REQUIRED WORK - Your answer should hold each line of the material that contains the word "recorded".

SOURCE INFORMATION -
[Start of Attachment]

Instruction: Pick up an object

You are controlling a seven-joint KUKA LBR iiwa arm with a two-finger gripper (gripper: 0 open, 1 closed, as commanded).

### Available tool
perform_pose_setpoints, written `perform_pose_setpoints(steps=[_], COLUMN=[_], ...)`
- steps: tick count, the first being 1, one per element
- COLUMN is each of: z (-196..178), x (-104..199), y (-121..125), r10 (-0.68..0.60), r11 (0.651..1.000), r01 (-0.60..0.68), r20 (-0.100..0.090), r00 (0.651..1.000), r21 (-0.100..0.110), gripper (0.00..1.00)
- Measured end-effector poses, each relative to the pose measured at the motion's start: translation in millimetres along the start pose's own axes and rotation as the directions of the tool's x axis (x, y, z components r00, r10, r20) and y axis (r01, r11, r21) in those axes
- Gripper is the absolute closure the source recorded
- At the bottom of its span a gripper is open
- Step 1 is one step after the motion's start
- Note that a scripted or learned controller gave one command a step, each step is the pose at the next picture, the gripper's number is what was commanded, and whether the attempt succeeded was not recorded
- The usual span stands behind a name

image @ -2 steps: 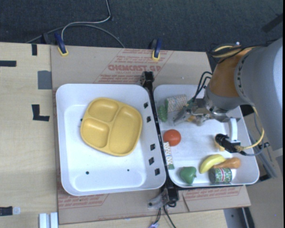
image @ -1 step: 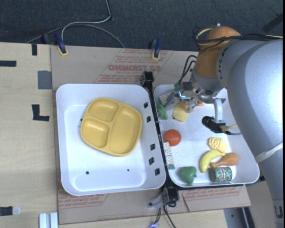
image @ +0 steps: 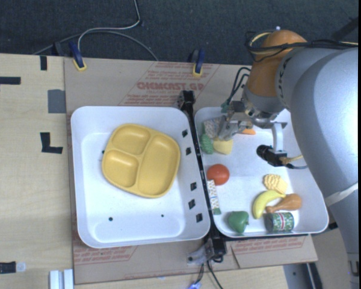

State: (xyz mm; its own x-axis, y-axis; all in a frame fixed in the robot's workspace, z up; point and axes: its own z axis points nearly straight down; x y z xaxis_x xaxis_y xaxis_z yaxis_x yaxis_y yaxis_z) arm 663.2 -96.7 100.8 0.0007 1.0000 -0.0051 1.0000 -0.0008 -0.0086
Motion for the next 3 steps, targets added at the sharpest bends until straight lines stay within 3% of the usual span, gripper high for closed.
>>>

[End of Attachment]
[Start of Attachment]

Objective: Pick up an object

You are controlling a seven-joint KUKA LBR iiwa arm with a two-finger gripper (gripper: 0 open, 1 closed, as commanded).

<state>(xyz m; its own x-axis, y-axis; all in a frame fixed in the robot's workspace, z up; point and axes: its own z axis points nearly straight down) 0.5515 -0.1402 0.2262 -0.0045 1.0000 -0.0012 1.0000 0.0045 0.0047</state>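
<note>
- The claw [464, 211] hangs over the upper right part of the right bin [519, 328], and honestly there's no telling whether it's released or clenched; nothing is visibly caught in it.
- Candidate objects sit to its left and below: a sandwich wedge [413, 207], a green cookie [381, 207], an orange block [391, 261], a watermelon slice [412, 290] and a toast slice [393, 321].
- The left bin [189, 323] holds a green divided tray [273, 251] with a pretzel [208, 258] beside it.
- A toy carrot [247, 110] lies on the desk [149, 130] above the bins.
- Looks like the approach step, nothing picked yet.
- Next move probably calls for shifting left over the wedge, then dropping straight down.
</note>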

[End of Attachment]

THE COMPLETED TASK -
- Gripper is the absolute closure the source recorded
- Note that a scripted or learned controller gave one command a step, each step is the pose at the next picture, the gripper's number is what was commanded, and whether the attempt succeeded was not recorded

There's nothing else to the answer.